Young’s double-slit experiment is one of the most famous demonstrations of the wave nature of light.
A coherent source illuminates two narrow slits separated by a distance \(d\). Each slit acts like a secondary source, and the two emerging waves overlap on a screen placed a distance \(L\) away.
At some points on the screen, the waves arrive in phase and reinforce each other, producing bright fringes.
At other points, they arrive out of phase and partially or completely cancel, producing dark fringes.
The key quantity is the path difference between the two rays:
\[
\Delta x = r_2-r_1.
\]
If the path difference is an integer multiple of the wavelength, the interference is constructive:
\[
\Delta x = m\lambda,
\qquad m=0,\pm1,\pm2,\dots
\]
These locations are the bright fringes. Under the standard small-angle approximation, where the screen distance \(L\) is much larger than the slit separation and the screen displacement \(y\), the bright-fringe positions are
\[
y_m = m\frac{\lambda L}{d}.
\]
Consecutive bright fringes are separated by the same distance, called the fringe spacing:
\[
\Delta y = \frac{\lambda L}{d}.
\]
This formula is especially useful because it shows immediately how the pattern changes:
a larger wavelength makes the fringes farther apart,
a larger screen distance also spreads them out,
while a larger slit separation makes them closer together.
Dark fringes occur halfway between neighboring bright fringes. Their path difference is an odd half-integer multiple of the wavelength:
\[
\Delta x = \left(m+\frac12\right)\lambda.
\]
Therefore the dark-fringe positions are
\[
y_{\text{dark}}=\left(m+\frac12\right)\frac{\lambda L}{d}.
\]
In addition to fringe position, the experiment also gives an intensity variation across the screen.
The phase difference between the two waves is
\[
\delta = \frac{2\pi\Delta x}{\lambda}.
\]
If the two slits contribute equal amplitudes, the intensity is
\[
I = I_0\cos^2\left(\frac{\delta}{2}\right),
\]
where \(I_0\) is the reference maximum intensity.
This means the pattern is not just “bright or dark”; rather, it changes smoothly from maximum to minimum as the phase difference changes.
For the sample input
\(\lambda=550\ \text{nm}\),
\(L=2\ \text{m}\),
and
\(d=0.2\ \text{mm}\),
first convert to SI units:
\[
\lambda=550\times10^{-9}\ \text{m},
\qquad
d=0.2\times10^{-3}\ \text{m}.
\]
Then the fringe spacing is
\[
\Delta y=\frac{\lambda L}{d}
= \frac{(550\times10^{-9})(2)}{0.2\times10^{-3}}
= 5.5\times10^{-3}\ \text{m}.
\]
So
\[
\Delta y = 5.5\ \text{mm}.
\]
The first bright fringe \((m=1)\) is therefore at
\[
y_1 = 1\cdot \Delta y = 5.5\ \text{mm}.
\]
The first dark fringe lies halfway between the central maximum and the first bright fringe:
\[
y_{\text{dark},1}=\frac{\Delta y}{2}=2.75\ \text{mm}.
\]
The animation in this calculator shows two rays traveling from the slits to a selected probe point on the screen.
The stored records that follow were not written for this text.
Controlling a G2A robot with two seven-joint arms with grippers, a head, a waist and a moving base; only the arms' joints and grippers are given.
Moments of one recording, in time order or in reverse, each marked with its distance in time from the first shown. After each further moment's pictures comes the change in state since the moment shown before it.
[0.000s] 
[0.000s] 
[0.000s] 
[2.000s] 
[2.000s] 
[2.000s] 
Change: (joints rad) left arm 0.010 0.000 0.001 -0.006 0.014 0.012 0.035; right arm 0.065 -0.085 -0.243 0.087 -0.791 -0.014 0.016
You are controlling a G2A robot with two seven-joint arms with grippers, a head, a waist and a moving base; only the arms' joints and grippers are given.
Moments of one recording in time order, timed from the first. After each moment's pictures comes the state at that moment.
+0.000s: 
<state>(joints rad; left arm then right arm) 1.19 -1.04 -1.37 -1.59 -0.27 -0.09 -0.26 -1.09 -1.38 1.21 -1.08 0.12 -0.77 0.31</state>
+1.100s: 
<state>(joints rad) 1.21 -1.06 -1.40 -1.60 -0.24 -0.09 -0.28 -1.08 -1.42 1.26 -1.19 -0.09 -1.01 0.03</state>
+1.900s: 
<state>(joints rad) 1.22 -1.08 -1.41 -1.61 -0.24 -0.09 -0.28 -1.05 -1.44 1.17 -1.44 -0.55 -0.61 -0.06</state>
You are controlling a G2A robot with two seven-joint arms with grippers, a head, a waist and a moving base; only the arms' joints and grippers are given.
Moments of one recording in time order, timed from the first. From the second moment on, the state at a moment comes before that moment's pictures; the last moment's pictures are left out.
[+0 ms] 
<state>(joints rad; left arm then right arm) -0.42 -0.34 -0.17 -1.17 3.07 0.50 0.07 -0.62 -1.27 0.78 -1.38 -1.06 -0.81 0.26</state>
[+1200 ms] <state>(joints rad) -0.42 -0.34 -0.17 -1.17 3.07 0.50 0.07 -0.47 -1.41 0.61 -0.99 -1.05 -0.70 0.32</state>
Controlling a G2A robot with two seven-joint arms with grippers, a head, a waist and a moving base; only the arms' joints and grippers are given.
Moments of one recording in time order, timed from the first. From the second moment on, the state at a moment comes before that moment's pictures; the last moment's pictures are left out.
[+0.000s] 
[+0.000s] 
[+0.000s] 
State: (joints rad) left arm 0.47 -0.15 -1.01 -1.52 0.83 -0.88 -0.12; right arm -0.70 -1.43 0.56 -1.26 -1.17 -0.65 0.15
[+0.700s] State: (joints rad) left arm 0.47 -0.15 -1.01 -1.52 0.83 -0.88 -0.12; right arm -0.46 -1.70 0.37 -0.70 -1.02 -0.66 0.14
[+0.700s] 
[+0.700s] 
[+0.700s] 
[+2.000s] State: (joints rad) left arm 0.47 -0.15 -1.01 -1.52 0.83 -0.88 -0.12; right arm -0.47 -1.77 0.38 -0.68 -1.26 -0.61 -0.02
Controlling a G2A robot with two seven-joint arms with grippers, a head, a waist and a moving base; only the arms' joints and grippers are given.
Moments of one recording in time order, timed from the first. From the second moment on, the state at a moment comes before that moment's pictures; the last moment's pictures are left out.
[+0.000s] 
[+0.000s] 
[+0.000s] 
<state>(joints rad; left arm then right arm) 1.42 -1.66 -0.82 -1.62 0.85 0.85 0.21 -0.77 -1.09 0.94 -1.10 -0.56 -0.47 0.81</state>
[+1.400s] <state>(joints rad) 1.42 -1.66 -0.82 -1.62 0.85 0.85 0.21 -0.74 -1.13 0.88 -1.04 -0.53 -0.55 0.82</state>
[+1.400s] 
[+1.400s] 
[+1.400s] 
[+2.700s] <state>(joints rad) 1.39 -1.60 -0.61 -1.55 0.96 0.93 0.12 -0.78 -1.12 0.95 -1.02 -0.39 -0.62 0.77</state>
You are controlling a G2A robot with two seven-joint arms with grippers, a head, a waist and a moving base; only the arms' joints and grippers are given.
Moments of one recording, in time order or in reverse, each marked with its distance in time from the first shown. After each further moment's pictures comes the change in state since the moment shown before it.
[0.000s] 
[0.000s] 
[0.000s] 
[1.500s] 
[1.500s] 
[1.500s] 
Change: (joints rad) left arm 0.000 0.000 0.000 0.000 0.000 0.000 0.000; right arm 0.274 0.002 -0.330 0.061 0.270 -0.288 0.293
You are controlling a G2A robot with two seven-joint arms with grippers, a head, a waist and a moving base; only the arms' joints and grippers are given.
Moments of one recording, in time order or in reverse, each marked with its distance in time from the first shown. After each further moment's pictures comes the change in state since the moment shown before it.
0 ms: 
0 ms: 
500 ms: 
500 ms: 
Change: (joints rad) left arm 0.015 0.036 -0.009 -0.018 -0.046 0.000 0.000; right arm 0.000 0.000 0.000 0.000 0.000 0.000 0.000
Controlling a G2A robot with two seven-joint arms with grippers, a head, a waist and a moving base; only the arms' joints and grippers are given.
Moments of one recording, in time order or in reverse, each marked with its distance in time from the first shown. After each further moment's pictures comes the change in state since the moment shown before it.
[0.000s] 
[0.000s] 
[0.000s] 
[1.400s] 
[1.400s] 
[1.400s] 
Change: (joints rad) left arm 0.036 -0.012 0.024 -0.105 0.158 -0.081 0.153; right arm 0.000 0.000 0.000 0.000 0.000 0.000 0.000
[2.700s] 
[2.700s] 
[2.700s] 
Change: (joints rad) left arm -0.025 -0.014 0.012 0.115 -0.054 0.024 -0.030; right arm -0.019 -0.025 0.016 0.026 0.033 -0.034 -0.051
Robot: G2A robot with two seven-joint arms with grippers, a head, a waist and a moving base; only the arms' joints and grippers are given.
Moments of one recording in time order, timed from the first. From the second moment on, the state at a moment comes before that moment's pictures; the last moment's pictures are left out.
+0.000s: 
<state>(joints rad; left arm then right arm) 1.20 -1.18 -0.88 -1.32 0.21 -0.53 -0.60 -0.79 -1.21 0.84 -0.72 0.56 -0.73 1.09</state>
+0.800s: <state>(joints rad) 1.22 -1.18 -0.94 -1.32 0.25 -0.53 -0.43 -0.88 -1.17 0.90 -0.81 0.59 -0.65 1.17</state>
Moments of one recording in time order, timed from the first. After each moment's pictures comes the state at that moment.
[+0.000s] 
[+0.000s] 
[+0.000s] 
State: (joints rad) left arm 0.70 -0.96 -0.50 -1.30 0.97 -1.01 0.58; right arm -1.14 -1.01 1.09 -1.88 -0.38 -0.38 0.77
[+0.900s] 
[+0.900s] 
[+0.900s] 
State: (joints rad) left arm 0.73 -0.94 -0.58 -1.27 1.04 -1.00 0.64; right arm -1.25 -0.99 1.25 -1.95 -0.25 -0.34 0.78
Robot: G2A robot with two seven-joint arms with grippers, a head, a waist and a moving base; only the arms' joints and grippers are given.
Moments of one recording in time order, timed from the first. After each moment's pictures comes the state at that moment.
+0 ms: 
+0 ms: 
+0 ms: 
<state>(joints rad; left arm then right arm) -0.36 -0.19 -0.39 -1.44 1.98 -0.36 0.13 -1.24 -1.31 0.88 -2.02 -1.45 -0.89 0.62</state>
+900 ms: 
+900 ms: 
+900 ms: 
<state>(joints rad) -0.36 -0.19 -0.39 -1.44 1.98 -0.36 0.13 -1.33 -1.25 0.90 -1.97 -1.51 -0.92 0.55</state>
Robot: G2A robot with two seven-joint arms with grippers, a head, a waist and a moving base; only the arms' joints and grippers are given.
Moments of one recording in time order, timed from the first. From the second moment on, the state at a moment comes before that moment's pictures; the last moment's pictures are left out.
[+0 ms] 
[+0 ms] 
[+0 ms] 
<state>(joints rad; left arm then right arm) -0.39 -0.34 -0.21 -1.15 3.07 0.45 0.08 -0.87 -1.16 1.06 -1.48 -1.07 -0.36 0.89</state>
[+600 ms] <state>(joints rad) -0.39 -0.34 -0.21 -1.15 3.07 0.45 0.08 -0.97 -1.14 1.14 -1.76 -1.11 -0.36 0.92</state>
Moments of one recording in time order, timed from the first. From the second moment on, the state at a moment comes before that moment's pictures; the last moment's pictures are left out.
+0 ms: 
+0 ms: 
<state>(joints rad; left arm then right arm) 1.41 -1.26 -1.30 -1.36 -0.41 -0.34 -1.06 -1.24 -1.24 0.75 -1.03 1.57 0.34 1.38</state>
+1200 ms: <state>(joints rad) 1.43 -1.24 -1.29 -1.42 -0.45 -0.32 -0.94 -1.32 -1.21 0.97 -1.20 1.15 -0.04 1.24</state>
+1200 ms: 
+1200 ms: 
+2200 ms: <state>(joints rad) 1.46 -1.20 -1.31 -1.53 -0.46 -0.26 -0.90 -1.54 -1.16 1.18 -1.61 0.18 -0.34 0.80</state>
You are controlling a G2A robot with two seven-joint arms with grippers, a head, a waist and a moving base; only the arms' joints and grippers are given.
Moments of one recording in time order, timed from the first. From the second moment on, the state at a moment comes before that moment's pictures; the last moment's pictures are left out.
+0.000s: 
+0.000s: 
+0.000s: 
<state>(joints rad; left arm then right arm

It also displays the interference pattern on the screen and an intensity plot in normalized units.
This helps connect the geometry of path difference with the brightness variation actually seen in a laboratory laser experiment.
At more advanced university level, the ideal two-slit model is refined by including finite slit width, diffraction envelopes, partial coherence, unequal amplitudes, and phase plates.
Even so, the central lesson remains the same:
light from the two slits interferes because each path contributes a wave, and the relative phase controls what appears on the screen.
So the big formulas to remember are
\[
\Delta y=\frac{\lambda L}{d},
\qquad
y_m=m\frac{\lambda L}{d},
\qquad
I=I_0\cos^2\left(\frac{\delta}{2}\right),
\]
which together describe the spacing, location, and brightness of the double-slit interference fringes.